After that, the same steps are followed. Pick the flip flops, use the flip flop excitation table, and draw the circuit.
The ROM is convenient so we can design this part in a hurry, but in principle, all it takes is writing a sum of products expression for each of the columns.
The purpose of the ROM (or the circuit that would go in the place of the ROM) is to generate the correct control signals to the flip flops (using feedback) to get to the next state at the next positive clock edge, as well as to generate the output of the circuit.
However, it does take practice to be able to do it reasonably fast, and is difficult to understand conceptually, at least, at first. You should trace out a few steps just to convince yourself of how it behaves. There is a subtle difference in the behavior of the implementation of a Mealy and Moore machine.
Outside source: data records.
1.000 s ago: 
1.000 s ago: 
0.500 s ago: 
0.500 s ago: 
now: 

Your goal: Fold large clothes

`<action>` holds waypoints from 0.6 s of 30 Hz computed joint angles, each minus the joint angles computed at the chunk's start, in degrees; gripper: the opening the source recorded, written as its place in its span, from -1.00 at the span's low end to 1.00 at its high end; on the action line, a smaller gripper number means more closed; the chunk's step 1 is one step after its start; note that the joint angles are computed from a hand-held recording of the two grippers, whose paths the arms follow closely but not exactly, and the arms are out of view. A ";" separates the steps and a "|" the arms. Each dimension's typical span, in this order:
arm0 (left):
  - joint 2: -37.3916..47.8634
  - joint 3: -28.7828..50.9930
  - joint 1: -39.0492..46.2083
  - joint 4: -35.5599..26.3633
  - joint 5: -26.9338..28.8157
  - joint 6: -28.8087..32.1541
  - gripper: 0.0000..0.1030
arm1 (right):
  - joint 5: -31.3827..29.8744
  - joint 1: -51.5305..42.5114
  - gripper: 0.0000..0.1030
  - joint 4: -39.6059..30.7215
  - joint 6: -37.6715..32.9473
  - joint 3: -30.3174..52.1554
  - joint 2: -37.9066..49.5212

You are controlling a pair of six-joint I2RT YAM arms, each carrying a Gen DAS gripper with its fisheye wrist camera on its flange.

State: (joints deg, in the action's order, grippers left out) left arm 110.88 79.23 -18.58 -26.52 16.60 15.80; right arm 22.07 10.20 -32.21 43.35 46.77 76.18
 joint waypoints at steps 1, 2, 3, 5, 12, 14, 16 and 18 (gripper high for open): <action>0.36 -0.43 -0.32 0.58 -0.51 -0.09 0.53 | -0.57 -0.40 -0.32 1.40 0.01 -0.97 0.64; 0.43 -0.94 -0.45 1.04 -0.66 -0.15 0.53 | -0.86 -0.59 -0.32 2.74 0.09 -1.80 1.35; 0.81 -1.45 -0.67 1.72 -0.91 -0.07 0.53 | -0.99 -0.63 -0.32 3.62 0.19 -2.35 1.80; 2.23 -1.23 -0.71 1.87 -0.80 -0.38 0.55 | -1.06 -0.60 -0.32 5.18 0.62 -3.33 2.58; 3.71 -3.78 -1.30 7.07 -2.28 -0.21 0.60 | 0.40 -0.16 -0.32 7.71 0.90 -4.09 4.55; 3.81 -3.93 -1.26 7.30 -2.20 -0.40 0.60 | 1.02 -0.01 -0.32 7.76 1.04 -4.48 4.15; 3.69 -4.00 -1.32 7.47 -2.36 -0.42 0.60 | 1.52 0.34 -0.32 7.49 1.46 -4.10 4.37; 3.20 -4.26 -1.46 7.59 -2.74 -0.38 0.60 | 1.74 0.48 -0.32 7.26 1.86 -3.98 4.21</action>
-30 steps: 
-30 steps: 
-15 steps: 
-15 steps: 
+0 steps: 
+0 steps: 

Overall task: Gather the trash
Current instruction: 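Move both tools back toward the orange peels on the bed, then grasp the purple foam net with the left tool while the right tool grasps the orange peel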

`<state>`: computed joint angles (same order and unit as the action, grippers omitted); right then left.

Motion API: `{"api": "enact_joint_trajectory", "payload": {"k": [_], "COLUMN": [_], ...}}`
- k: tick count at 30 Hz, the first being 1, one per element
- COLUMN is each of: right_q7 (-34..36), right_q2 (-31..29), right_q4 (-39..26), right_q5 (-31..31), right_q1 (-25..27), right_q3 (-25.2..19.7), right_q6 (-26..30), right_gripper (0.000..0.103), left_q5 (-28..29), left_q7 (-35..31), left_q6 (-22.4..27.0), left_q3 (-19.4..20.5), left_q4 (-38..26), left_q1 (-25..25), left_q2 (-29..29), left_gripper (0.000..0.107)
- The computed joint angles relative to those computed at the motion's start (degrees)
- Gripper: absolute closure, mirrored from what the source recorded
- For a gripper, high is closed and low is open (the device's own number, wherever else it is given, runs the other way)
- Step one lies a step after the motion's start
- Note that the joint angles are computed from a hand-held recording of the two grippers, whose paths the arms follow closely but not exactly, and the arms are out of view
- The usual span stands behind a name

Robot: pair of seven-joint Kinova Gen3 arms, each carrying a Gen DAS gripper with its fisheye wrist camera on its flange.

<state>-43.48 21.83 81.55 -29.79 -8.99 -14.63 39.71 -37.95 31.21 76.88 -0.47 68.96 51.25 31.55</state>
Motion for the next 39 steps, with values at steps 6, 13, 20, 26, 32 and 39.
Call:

Tracing out a few steps can show the differences more clearly.
Usually, it's harder to understand why the circuit does the right thing (i.e., implements the FSM) than it is to know how to build it. Certainly, you should devote time to both understanding why this technique works, as well as mastering the technique.